No multidimensional arrays, i just wanted to show where the size comes from, thus 9 arrays per column: one per chunk and another one holding those 8 chunks as a column
and i really dont think cache efficiency is a strange topic in java. it definitely is nonsense for methods that are not hot. but already using 1 dimensional arrays and always iterating in y, x, z order i noticed a big increase in performance regarding this specific task when i realized that one of the light calculations still iterated in old x, y, z order and all i did was switch the order of iteration. I can only see cache efficiency as a reason.
And also specifically regarding the floodfill, when i switched from an object based queue with nodes just as provided by java to my own implementation that tries to mimic struct arrays by using a primitive array and a blocksize (blocksize basically specifies how many positions in the array belong to one “node”), i also noticed a HUGE increase in performance

my problem really is specifically about how to efficiently floodfill the sunlight when i have to consider that the neighbour chunk might not have floodfilled its sunlight already
but keeping a byte per chunk to flag from which sides light has been floodfilled already seems like the solution

just as you did, i also came to the conclusion calculating light can always be done on a per column basis, not on a per chunk basis because it allows for some optimizations. but since i still keep those outer most “buffer-blocks” for seamless chunk transitions and my light is stored inside the voxels (i use a int array of length 39304 (34x34x34) per chunk of which 16 bits are used for the light, 4 bits per color + sunlight) but you seem to use an array of length 32768 (32x32x32) of shorts i guess for the voxels plus an array of length 262144 per column for the light.
since i have to run my meshing algorithm twice per chunk (for the mesh that is used for the geometry and for the mesh that is used for the MeshCollisionShape) i was wondering if you think i can still get rid of those outer most buffer blocks that i keep so i can run the algorithm on a single array and dont have to do the border checks

pspeed · August 28, 2019, 7:38pm

I don’t know. I’ve gone back and forth on border checks.

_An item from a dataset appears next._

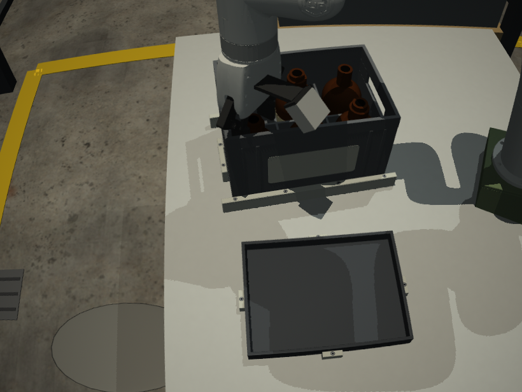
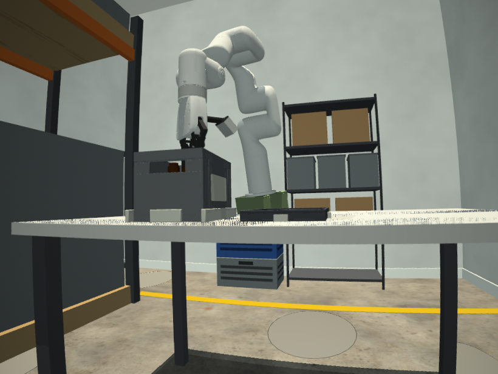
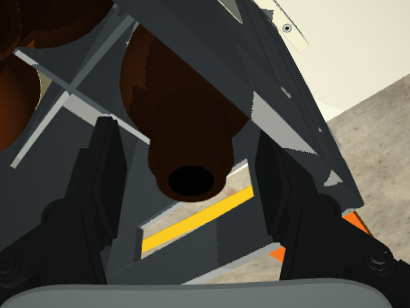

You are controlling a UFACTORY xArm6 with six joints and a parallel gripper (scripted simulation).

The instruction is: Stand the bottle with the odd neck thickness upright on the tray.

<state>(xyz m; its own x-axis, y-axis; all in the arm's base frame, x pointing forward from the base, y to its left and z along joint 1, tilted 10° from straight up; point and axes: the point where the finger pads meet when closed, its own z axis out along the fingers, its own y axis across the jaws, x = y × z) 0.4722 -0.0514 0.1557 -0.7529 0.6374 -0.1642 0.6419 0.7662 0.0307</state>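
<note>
Right now the glass bottle is 17 cm behind my hand, 11 cm to the right of it and 7 cm below it. From my hand the other things lie so: dark tray (23 cm to the left, 15 cm below, 9 cm behind); dark crate (8 cm behind, 7 cm below, 5 cm to the right).
</note>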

Either you end up setting the same cell in up to 8 chunks (because of borders) or you do out-of-bound border checks.

For regular mesh generation, I ended up just packing the visible faces masks right into the chunk. Then I only need to do border checks at generation time and when cell values change, at least… and only near where they change.

Similarly for lighting, you actually don’t care about border checks. You can seed your flood fill with the influence from the neighbors all at once. It’s only the actual fill that cares about moving around and that’s a relatively sparse propagation anyway. Further optimizations can be made if your “pending cells” keep track of where they came from to avoid immediate back-tracking. Then a traversal into the neighboring column is like a one time ‘miss’… then the seed it in the next column and moves around as appropriate.